The erase() method removes a node from the location pointed to by the iterator in its parameter, and returns an interator that points to the node after the node that was removed.

To test our new class here is a simple test program

#include <iostream>
#include "list.h"

int main(int argc,const char* argv[])
{
  list<int> v;
  
  v.insert(v.end(),2);
  v.insert(v.end(),4);
  v.insert(v.end(),5);
  
  auto iter = v.begin();
  iter = v.insert(iter, 1); // Insert 1 before 2
  iter++; // Points to 2
  v.insert(iter++,3); // Insert 3 before 2, advance to 4
  iter++; // Points to 5
  v.insert(iter,10); // Insert 10 before 5
    
  iter = v.begin();
  iter++; // Points to 3
  v.erase(iter); // Erase 3
  
  for(auto itr = v.begin();itr != v.end();itr++)
    std::cout << *itr << std::endl;
    
  return 0;
}

Compiling and running this test program confirms that our list class is working the way that it should.

Programming Assignment

Here is the code for the author's doubly linked list class.

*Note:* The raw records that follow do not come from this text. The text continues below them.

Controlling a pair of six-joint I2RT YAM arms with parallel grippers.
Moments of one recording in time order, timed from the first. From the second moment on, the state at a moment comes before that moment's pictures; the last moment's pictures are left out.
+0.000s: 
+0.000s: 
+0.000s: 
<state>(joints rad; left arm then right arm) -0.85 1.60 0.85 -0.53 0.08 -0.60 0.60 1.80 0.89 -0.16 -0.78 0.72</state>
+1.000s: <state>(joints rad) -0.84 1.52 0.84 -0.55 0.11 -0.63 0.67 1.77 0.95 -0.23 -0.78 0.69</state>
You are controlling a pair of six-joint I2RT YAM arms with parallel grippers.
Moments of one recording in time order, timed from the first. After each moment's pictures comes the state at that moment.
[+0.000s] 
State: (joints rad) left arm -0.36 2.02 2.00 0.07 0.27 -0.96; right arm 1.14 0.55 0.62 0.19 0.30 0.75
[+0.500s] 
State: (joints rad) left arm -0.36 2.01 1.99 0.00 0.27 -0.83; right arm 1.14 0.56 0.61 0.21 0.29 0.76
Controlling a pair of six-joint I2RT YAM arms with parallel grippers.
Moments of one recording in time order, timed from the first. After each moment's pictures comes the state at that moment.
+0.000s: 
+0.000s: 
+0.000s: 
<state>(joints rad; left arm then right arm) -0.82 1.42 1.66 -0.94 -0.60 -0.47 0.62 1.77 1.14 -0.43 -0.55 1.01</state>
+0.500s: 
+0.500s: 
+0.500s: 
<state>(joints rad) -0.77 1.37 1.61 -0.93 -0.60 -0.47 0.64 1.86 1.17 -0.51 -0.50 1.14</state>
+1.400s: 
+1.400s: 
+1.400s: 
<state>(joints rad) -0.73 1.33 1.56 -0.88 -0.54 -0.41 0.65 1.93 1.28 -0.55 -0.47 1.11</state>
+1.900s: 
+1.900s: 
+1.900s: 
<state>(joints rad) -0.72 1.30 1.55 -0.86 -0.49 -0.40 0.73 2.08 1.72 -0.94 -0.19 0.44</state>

Modify this class to do the following things:

Introduce an inner iterator class. The iterator class will contain a single pointer to a node, and will point directly to the node that you want the iterator to refer to.
Get rid of the author's methods addToDLLTail, deleteFromDLLTail, addToDLLHead and deleteFromDLLHead and replace them with insert and erase methods as I did in the example above.
You can also get rid of the author's code for firstEl, find, and operator<<, since these all implement things that are more properly done with iterators.
Provide begin() and end() methods. begin() should return an iterator that points to the head node, and end() should return an interator with a pointer value of nullptr to indicate that the iterator points past the end of the list.
Since we will not be using a dummy head node with our doubly linked list class, the author's original constructor and destructor methods will continue to work just fine - do not modify them.

After modifying the author's class as indicated above, modify the simple test program I showed in the lecture notes above to work with your doubly linked list class. Run your test program and verify that produces the correct results.